YOUR TASK>
Every line below needs to be returned exactly as written.

──────

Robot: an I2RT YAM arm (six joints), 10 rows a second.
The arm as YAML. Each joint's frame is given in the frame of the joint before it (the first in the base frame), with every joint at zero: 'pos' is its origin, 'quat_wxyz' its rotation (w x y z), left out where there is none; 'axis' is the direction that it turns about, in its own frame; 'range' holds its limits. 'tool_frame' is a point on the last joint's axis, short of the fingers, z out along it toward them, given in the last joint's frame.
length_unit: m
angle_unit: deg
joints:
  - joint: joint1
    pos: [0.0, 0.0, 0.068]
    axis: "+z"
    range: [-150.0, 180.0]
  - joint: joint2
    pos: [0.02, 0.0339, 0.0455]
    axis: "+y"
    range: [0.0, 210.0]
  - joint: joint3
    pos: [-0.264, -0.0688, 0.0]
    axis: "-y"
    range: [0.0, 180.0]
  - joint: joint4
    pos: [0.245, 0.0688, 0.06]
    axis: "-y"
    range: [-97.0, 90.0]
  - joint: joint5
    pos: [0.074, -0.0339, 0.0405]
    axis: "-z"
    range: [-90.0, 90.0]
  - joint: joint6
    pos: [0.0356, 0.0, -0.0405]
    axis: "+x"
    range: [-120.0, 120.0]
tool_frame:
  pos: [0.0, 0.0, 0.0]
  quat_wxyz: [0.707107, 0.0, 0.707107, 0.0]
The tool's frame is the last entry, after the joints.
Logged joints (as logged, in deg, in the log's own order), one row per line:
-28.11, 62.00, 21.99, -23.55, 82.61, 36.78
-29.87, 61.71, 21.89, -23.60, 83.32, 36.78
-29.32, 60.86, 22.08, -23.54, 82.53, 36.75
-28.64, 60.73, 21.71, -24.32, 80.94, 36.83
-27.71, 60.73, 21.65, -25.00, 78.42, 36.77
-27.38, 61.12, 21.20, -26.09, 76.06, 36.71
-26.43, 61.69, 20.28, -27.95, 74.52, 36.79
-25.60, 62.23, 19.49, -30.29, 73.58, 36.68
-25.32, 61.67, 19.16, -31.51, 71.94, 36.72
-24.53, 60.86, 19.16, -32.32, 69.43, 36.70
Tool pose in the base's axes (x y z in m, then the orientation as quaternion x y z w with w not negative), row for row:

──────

RESPONSE TO THE EXERCISE>
Robot: an I2RT YAM arm (six joints), 10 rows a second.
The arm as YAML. Each joint's frame is given in the frame of the joint before it (the first in the base frame), with every joint at zero: 'pos' is its origin, 'quat_wxyz' its rotation (w x y z), left out where there is none; 'axis' is the direction that it turns about, in its own frame; 'range' holds its limits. 'tool_frame' is a point on the last joint's axis, short of the fingers, z out along it toward them, given in the last joint's frame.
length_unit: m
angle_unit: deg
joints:
  - joint: joint1
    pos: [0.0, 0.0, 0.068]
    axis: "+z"
    range: [-150.0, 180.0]
  - joint: joint2
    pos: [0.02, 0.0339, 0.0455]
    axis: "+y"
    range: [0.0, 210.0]
  - joint: joint3
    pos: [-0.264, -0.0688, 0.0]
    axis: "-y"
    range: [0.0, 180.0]
  - joint: joint4
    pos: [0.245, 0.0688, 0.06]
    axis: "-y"
    range: [-97.0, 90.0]
  - joint: joint5
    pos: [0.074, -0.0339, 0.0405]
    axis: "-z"
    range: [-90.0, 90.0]
  - joint: joint6
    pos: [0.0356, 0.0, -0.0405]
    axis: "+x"
    range: [-120.0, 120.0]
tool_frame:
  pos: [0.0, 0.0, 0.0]
  quat_wxyz: [0.707107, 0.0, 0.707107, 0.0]
The tool's frame is the last entry, after the joints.
Logged joints (as logged, in deg, in the log's own order), one row per line:
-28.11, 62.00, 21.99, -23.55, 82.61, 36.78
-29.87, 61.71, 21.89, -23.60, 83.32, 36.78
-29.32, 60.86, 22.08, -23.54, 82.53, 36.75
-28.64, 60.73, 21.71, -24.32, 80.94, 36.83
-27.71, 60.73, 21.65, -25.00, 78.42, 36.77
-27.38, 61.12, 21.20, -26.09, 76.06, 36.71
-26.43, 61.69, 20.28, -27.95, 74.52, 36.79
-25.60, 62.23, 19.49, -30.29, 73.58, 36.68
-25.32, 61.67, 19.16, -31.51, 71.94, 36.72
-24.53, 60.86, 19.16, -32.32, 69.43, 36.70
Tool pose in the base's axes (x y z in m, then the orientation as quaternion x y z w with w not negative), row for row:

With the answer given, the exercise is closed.